# Exercise aim
Whatever appears in the listing must be reproduced exactly.

# Material provided
_ _ _
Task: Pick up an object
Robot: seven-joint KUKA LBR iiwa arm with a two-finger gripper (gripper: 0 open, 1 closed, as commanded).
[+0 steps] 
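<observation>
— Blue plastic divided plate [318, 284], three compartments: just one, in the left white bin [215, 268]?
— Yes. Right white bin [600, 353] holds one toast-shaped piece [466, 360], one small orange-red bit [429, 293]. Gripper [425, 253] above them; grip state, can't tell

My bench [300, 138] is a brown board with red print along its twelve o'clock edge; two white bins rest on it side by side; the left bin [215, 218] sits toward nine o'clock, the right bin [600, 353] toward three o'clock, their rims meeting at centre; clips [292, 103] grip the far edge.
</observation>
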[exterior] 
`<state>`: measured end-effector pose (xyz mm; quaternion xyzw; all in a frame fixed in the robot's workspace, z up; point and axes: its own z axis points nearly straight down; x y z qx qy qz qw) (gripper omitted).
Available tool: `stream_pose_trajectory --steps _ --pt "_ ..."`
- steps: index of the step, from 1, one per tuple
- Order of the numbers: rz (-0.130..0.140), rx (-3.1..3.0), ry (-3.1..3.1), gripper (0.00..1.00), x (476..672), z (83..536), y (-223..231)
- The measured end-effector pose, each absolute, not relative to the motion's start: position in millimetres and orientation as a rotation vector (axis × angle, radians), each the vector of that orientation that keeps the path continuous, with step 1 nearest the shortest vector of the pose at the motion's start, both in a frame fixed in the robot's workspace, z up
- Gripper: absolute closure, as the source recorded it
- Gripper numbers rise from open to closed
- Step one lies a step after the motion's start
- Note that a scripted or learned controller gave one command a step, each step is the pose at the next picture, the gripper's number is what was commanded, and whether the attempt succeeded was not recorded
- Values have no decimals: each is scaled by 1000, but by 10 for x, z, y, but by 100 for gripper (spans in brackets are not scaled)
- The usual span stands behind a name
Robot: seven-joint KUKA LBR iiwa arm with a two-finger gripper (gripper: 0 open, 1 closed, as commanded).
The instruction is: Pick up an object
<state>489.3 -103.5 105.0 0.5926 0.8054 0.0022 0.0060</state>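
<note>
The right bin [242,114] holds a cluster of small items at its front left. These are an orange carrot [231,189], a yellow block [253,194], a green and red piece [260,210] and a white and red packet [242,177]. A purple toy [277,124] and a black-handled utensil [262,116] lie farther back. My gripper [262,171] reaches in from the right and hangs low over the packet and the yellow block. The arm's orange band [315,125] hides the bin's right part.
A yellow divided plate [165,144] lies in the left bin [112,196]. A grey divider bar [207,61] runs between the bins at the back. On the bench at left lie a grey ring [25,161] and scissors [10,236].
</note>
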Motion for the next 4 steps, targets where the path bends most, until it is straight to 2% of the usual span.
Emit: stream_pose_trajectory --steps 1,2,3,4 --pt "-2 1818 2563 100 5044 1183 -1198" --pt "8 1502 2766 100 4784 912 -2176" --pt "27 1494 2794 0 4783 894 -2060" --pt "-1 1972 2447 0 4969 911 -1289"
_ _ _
# Solution
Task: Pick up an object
Robot: seven-joint KUKA LBR iiwa arm with a two-finger gripper (gripper: 0 open, 1 closed, as commanded).
[+0 steps] 
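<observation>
— Blue plastic divided plate [318, 284], three compartments: just one, in the left white bin [215, 268]?
— Yes. Right white bin [600, 353] holds one toast-shaped piece [466, 360], one small orange-red bit [429, 293]. Gripper [425, 253] above them; grip state, can't tell

My bench [300, 138] is a brown board with red print along its twelve o'clock edge; two white bins rest on it side by side; the left bin [215, 218] sits toward nine o'clock, the right bin [600, 353] toward three o'clock, their rims meeting at centre; clips [292, 103] grip the far edge.
</observation>
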[exterior] 
`<state>`: measured end-effector pose (xyz mm; quaternion xyzw; all in a frame fixed in the robot's workspace, z up; point and axes: its own z axis points nearly straight down; x y z qx qy qz qw) (gripper omitted).
Available tool: `stream_pose_trajectory --steps _ --pt "_ ..."`
- steps: index of the step, from 1, one per tuple
- Order of the numbers: rz (-0.130..0.140), rx (-3.1..3.0), ry (-3.1..3.1), gripper (0.00..1.00), x (476..672), z (83..536), y (-223..231)
- The measured end-effector pose, each absolute, not relative to the motion's start: position in millimetres and orientation as a rotation vector (axis × angle, radians), each the vector of that orientation that keeps the path continuous, with step 1 nearest the shortest vector of the pose at the motion's start, both in a frame fixed in the robot's workspace, z up
- Gripper: absolute closure, as the source recorded it
- Gripper numbers rise from open to closed
- Step one lies a step after the motion's start
- Note that a scripted or learned controller gave one command a step, each step is the pose at the next picture, the gripper's number is what was commanded, and whether the attempt succeeded was not recorded
- Values have no decimals: each is scaled by 1000, but by 10 for x, z, y, but by 100 for gripper (spans in brackets are not scaled)
- The usual span stands behind a name
Robot: seven-joint KUKA LBR iiwa arm with a two-finger gripper (gripper: 0 open, 1 closed, as commanded).
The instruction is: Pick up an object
<state>489.3 -103.5 105.0 0.5926 0.8054 0.0022 0.0060</state>
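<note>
The right bin [242,114] holds a cluster of small items at its front left. These are an orange carrot [231,189], a yellow block [253,194], a green and red piece [260,210] and a white and red packet [242,177]. A purple toy [277,124] and a black-handled utensil [262,116] lie farther back. My gripper [262,171] reaches in from the right and hangs low over the packet and the yellow block. The arm's orange band [315,125] hides the bin's right part.
A yellow divided plate [165,144] lies in the left bin [112,196]. A grey divider bar [207,61] runs between the bins at the back. On the bench at left lie a grey ring [25,161] and scissors [10,236].
</note>
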Motion for the next 4 steps, targets where the path bends most, until it is straight to 2% of the usual span.
Emit: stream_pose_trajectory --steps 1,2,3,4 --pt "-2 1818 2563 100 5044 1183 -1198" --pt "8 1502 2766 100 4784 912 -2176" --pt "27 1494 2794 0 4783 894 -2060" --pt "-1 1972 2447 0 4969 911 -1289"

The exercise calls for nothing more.